Requirement:
Transcribe the data that follows, exactly and in full.

*** Begin section ***

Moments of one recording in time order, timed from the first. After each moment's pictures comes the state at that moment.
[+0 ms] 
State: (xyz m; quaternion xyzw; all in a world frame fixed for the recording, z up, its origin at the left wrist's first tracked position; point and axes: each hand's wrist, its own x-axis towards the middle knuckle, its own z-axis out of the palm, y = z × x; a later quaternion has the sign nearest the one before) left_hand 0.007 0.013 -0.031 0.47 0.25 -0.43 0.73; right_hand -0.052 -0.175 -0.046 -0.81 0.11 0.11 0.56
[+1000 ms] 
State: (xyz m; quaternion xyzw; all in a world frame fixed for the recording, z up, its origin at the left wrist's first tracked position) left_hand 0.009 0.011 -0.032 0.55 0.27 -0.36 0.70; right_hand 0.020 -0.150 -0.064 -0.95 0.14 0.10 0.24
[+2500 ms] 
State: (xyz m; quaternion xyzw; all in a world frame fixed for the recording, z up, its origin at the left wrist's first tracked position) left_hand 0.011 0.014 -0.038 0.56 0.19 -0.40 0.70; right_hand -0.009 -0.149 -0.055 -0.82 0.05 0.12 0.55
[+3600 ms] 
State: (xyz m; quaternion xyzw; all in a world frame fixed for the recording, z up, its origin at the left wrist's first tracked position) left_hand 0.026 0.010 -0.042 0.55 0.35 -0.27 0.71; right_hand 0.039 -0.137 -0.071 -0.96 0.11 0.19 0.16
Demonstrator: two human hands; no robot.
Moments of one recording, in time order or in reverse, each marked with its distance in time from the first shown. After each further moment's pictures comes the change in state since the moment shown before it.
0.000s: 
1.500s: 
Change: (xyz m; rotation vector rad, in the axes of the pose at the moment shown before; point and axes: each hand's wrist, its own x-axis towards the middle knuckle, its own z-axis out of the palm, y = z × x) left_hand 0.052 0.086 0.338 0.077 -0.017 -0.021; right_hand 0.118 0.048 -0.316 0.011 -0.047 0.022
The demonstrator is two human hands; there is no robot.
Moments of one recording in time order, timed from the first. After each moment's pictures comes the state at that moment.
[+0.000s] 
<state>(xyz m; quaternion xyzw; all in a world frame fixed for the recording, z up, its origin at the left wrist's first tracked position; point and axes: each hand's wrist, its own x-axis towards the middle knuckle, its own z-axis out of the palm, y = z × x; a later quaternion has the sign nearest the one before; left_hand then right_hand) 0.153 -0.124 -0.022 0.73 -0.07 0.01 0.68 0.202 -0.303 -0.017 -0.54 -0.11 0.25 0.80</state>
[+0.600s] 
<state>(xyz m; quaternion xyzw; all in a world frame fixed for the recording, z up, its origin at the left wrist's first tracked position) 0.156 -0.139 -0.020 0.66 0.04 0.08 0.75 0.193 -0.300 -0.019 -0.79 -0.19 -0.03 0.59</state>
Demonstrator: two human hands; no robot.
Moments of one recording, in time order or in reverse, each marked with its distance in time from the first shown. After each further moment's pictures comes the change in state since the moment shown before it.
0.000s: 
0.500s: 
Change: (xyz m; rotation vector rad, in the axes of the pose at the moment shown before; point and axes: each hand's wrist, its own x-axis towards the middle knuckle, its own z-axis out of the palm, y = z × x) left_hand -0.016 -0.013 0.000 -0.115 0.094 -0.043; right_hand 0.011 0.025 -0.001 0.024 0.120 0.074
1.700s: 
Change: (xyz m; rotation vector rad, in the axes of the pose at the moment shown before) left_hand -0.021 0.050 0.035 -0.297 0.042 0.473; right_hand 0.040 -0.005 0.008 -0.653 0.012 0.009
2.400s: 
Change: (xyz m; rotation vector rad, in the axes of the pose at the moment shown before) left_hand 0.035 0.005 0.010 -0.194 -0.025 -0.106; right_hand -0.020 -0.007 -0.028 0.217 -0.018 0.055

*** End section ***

Response for this exercise:
Moments of one recording in time order, timed from the first. After each moment's pictures comes the state at that moment.
[+0 ms] 
State: (xyz m; quaternion xyzw; all in a world frame fixed for the recording, z up, its origin at the left wrist's first tracked position; point and axes: each hand's wrist, its own x-axis towards the middle knuckle, its own z-axis out of the palm, y = z × x; a later quaternion has the sign nearest the one before) left_hand 0.007 0.013 -0.031 0.47 0.25 -0.43 0.73; right_hand -0.052 -0.175 -0.046 -0.81 0.11 0.11 0.56
[+1000 ms] 
State: (xyz m; quaternion xyzw; all in a world frame fixed for the recording, z up, its origin at the left wrist's first tracked position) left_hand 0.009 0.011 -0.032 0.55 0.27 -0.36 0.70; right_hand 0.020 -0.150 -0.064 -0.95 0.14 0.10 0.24
[+2500 ms] 
State: (xyz m; quaternion xyzw; all in a world frame fixed for the recording, z up, its origin at the left wrist's first tracked position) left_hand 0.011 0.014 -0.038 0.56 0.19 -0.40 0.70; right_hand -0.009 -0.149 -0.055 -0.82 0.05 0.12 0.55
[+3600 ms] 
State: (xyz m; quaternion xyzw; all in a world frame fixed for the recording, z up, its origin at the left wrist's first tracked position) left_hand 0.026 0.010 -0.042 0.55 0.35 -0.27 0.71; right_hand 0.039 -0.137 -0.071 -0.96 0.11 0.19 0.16
Demonstrator: two human hands; no robot.
Moments of one recording, in time order or in reverse, each marked with its distance in time from the first shown. After each further moment's pictures comes the change in state since the moment shown before it.
0.000s: 
1.500s: 
Change: (xyz m; rotation vector rad, in the axes of the pose at the moment shown before; point and axes: each hand's wrist, its own x-axis towards the middle knuckle, its own z-axis out of the palm, y = z × x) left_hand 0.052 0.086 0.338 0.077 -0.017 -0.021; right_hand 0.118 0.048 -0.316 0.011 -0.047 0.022
The demonstrator is two human hands; there is no robot.
Moments of one recording in time order, timed from the first. After each moment's pictures comes the state at that moment.
[+0.000s] 
<state>(xyz m; quaternion xyzw; all in a world frame fixed for the recording, z up, its origin at the left wrist's first tracked position; point and axes: each hand's wrist, its own x-axis towards the middle knuckle, its own z-axis out of the palm, y = z × x; a later quaternion has the sign nearest the one before; left_hand then right_hand) 0.153 -0.124 -0.022 0.73 -0.07 0.01 0.68 0.202 -0.303 -0.017 -0.54 -0.11 0.25 0.80</state>
[+0.600s] 
<state>(xyz m; quaternion xyzw; all in a world frame fixed for the recording, z up, its origin at the left wrist's first tracked position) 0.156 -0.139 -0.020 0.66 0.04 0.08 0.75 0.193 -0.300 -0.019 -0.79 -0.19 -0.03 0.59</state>
Demonstrator: two human hands; no robot.
Moments of one recording, in time order or in reverse, each marked with its distance in time from the first shown. After each further moment's pictures comes the change in state since the moment shown before it.
0.000s: 
0.500s: 
Change: (xyz m; rotation vector rad, in the axes of the pose at the moment shown before; point and axes: each hand's wrist, its own x-axis towards the middle knuckle, its own z-axis out of the palm, y = z × x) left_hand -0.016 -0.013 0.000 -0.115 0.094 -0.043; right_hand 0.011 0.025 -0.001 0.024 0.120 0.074
1.700s: 
Change: (xyz m; rotation vector rad, in the axes of the pose at the moment shown before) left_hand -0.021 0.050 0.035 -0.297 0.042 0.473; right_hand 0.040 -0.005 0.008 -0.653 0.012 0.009
2.400s: 
Change: (xyz m; rotation vector rad, in the axes of the pose at the moment shown before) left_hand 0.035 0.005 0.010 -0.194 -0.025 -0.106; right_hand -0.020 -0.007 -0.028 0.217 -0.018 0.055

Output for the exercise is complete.